- **Problem description**
Once you have read the records below, restate them word for word.

Records from a collection:
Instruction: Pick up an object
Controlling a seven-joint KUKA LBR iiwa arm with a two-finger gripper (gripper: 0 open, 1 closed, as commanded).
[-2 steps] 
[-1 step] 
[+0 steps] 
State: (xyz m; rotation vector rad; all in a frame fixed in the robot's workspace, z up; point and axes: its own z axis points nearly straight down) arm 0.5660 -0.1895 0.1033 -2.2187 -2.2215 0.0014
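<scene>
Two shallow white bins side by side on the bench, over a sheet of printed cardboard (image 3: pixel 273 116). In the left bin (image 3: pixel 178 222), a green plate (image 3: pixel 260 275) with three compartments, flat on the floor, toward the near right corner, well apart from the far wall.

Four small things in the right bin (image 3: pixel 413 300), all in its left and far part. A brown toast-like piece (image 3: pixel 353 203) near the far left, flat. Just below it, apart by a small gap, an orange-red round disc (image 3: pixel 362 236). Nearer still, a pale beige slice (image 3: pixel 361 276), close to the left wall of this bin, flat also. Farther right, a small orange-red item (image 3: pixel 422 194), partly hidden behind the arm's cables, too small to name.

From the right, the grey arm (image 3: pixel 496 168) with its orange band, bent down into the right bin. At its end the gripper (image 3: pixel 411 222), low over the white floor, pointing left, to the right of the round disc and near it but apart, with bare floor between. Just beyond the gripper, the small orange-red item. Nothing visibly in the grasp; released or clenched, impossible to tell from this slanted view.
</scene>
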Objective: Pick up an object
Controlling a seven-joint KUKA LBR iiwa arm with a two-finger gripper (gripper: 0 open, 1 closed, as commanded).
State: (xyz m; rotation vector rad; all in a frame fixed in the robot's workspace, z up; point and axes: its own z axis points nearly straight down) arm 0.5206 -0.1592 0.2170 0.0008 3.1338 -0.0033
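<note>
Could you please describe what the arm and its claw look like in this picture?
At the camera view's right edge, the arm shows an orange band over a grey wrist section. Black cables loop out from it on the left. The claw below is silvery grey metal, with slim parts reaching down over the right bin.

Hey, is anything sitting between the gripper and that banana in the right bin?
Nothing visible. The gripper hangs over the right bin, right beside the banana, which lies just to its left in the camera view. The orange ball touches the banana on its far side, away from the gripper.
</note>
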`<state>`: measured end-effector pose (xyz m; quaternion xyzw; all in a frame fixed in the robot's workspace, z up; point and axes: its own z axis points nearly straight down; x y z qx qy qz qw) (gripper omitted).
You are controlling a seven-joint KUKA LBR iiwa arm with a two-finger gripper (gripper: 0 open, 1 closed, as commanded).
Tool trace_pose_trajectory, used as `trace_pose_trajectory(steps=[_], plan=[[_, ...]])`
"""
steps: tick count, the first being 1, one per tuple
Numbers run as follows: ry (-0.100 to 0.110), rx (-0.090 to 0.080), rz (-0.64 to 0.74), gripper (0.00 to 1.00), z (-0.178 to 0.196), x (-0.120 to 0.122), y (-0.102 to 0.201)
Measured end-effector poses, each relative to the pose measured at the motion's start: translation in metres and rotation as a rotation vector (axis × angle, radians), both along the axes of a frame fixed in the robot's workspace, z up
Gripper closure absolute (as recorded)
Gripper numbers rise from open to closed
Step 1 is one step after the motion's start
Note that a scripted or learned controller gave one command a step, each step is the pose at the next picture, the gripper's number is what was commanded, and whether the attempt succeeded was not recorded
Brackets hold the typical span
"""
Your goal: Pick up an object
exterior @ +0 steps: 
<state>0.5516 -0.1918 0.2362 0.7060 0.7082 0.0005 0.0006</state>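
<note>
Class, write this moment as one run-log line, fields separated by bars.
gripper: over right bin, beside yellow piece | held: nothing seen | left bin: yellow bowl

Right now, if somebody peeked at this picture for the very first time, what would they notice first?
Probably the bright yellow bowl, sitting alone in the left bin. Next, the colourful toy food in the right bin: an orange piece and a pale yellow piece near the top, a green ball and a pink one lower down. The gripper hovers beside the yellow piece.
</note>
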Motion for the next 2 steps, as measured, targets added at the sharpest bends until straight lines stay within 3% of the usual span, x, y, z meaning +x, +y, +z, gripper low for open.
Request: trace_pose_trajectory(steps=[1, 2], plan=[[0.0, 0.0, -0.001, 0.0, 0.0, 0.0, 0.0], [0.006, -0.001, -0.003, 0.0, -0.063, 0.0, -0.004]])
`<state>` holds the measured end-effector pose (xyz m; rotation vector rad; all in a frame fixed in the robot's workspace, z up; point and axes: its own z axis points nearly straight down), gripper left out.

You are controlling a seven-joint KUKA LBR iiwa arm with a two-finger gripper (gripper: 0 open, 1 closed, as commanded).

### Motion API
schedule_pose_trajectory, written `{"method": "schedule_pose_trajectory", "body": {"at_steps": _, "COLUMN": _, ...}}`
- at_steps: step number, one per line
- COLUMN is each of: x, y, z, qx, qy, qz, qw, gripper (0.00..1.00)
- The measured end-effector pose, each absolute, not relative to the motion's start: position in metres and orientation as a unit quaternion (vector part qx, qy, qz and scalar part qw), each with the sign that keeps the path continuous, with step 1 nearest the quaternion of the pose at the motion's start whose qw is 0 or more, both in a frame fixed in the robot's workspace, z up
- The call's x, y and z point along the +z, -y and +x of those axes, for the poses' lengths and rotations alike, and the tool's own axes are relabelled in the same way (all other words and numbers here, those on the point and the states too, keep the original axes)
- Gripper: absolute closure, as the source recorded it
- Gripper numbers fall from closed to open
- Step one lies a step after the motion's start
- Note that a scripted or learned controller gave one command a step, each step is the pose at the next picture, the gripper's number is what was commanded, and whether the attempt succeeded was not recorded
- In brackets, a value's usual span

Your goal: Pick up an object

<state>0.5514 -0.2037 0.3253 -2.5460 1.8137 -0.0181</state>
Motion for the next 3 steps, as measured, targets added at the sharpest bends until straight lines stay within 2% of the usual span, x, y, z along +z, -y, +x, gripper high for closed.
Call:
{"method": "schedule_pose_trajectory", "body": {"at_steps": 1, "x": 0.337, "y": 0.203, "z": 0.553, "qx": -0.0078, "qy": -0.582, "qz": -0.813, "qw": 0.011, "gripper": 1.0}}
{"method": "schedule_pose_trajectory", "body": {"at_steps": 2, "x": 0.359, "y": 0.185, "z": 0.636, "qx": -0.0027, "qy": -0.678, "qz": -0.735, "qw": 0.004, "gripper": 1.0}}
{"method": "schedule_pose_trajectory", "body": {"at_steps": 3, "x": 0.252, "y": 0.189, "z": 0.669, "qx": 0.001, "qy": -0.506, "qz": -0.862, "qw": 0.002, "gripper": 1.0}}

- **Response box**
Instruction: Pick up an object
Controlling a seven-joint KUKA LBR iiwa arm with a two-finger gripper (gripper: 0 open, 1 closed, as commanded).
[-2 steps] 
[-1 step] 
[+0 steps] 
State: (xyz m; rotation vector rad; all in a frame fixed in the robot's workspace, z up; point and axes: its own z axis points nearly straight down) arm 0.5660 -0.1895 0.1033 -2.2187 -2.2215 0.0014
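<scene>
Two shallow white bins side by side on the bench, over a sheet of printed cardboard (image 3: pixel 273 116). In the left bin (image 3: pixel 178 222), a green plate (image 3: pixel 260 275) with three compartments, flat on the floor, toward the near right corner, well apart from the far wall.

Four small things in the right bin (image 3: pixel 413 300), all in its left and far part. A brown toast-like piece (image 3: pixel 353 203) near the far left, flat. Just below it, apart by a small gap, an orange-red round disc (image 3: pixel 362 236). Nearer still, a pale beige slice (image 3: pixel 361 276), close to the left wall of this bin, flat also. Farther right, a small orange-red item (image 3: pixel 422 194), partly hidden behind the arm's cables, too small to name.

From the right, the grey arm (image 3: pixel 496 168) with its orange band, bent down into the right bin. At its end the gripper (image 3: pixel 411 222), low over the white floor, pointing left, to the right of the round disc and near it but apart, with bare floor between. Just beyond the gripper, the small orange-red item. Nothing visibly in the grasp; released or clenched, impossible to tell from this slanted view.
</scene>
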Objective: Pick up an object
Controlling a seven-joint KUKA LBR iiwa arm with a two-finger gripper (gripper: 0 open, 1 closed, as commanded).
State: (xyz m; rotation vector rad; all in a frame fixed in the robot's workspace, z up; point and axes: its own z axis points nearly straight down) arm 0.5206 -0.1592 0.2170 0.0008 3.1338 -0.0033
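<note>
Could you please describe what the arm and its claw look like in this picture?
At the camera view's right edge, the arm shows an orange band over a grey wrist section. Black cables loop out from it on the left. The claw below is silvery grey metal, with slim parts reaching down over the right bin.

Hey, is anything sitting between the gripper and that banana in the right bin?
Nothing visible. The gripper hangs over the right bin, right beside the banana, which lies just to its left in the camera view. The orange ball touches the banana on its far side, away from the gripper.
</note>
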`<state>`: measured end-effector pose (xyz m; quaternion xyzw; all in a frame fixed in the robot's workspace, z up; point and axes: its own z axis points nearly straight down; x y z qx qy qz qw) (gripper omitted).
You are controlling a seven-joint KUKA LBR iiwa arm with a two-finger gripper (gripper: 0 open, 1 closed, as commanded).
Tool trace_pose_trajectory, used as `trace_pose_trajectory(steps=[_], plan=[[_, ...]])`
"""
steps: tick count, the first being 1, one per tuple
Numbers run as follows: ry (-0.100 to 0.110), rx (-0.090 to 0.080), rz (-0.64 to 0.74), gripper (0.00 to 1.00), z (-0.178 to 0.196), x (-0.120 to 0.122), y (-0.102 to 0.201)
Measured end-effector poses, each relative to the pose measured at the motion's start: translation in metres and rotation as a rotation vector (axis × angle, radians), both along the axes of a frame fixed in the robot's workspace, z up
Gripper closure absolute (as recorded)
Gripper numbers rise from open to closed
Step 1 is one step after the motion's start
Note that a scripted or learned controller gave one command a step, each step is the pose at the next picture, the gripper's number is what was commanded, and whether the attempt succeeded was not recorded
Brackets hold the typical span
"""
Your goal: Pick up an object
exterior @ +0 steps: 
<state>0.5516 -0.1918 0.2362 0.7060 0.7082 0.0005 0.0006</state>
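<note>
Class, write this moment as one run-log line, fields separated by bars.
gripper: over right bin, beside yellow piece | held: nothing seen | left bin: yellow bowl

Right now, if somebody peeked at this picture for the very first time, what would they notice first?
Probably the bright yellow bowl, sitting alone in the left bin. Next, the colourful toy food in the right bin: an orange piece and a pale yellow piece near the top, a green ball and a pink one lower down. The gripper hovers beside the yellow piece.
</note>
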Motion for the next 2 steps, as measured, targets added at the sharpest bends until straight lines stay within 3% of the usual span, x, y, z meaning +x, +y, +z, gripper low for open.
Request: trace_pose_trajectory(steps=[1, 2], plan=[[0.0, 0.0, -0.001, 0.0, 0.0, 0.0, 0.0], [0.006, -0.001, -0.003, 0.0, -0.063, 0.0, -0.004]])
`<state>` holds the measured end-effector pose (xyz m; rotation vector rad; all in a frame fixed in the robot's workspace, z up; point and axes: its own z axis points nearly straight down), gripper left out.

You are controlling a seven-joint KUKA LBR iiwa arm with a two-finger gripper (gripper: 0 open, 1 closed, as commanded).

### Motion API
schedule_pose_trajectory, written `{"method": "schedule_pose_trajectory", "body": {"at_steps": _, "COLUMN": _, ...}}`
- at_steps: step number, one per line
- COLUMN is each of: x, y, z, qx, qy, qz, qw, gripper (0.00..1.00)
- The measured end-effector pose, each absolute, not relative to the motion's start: position in metres and orientation as a unit quaternion (vector part qx, qy, qz and scalar part qw), each with the sign that keeps the path continuous, with step 1 nearest the quaternion of the pose at the motion's start whose qw is 0 or more, both in a frame fixed in the robot's workspace, z up
- The call's x, y and z point along the +z, -y and +x of those axes, for the poses' lengths and rotations alike, and the tool's own axes are relabelled in the same way (all other words and numbers here, those on the point and the states too, keep the original axes)
- Gripper: absolute closure, as the source recorded it
- Gripper numbers fall from closed to open
- Step one lies a step after the motion's start
- Note that a scripted or learned controller gave one command a step, each step is the pose at the next picture, the gripper's number is what was commanded, and whether the attempt succeeded was not recorded
- In brackets, a value's usual span

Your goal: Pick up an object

<state>0.5514 -0.2037 0.3253 -2.5460 1.8137 -0.0181</state>
Motion for the next 3 steps, as measured, targets added at the sharpest bends until straight lines stay within 2% of the usual span, x, y, z along +z, -y, +x, gripper high for closed.
Call:
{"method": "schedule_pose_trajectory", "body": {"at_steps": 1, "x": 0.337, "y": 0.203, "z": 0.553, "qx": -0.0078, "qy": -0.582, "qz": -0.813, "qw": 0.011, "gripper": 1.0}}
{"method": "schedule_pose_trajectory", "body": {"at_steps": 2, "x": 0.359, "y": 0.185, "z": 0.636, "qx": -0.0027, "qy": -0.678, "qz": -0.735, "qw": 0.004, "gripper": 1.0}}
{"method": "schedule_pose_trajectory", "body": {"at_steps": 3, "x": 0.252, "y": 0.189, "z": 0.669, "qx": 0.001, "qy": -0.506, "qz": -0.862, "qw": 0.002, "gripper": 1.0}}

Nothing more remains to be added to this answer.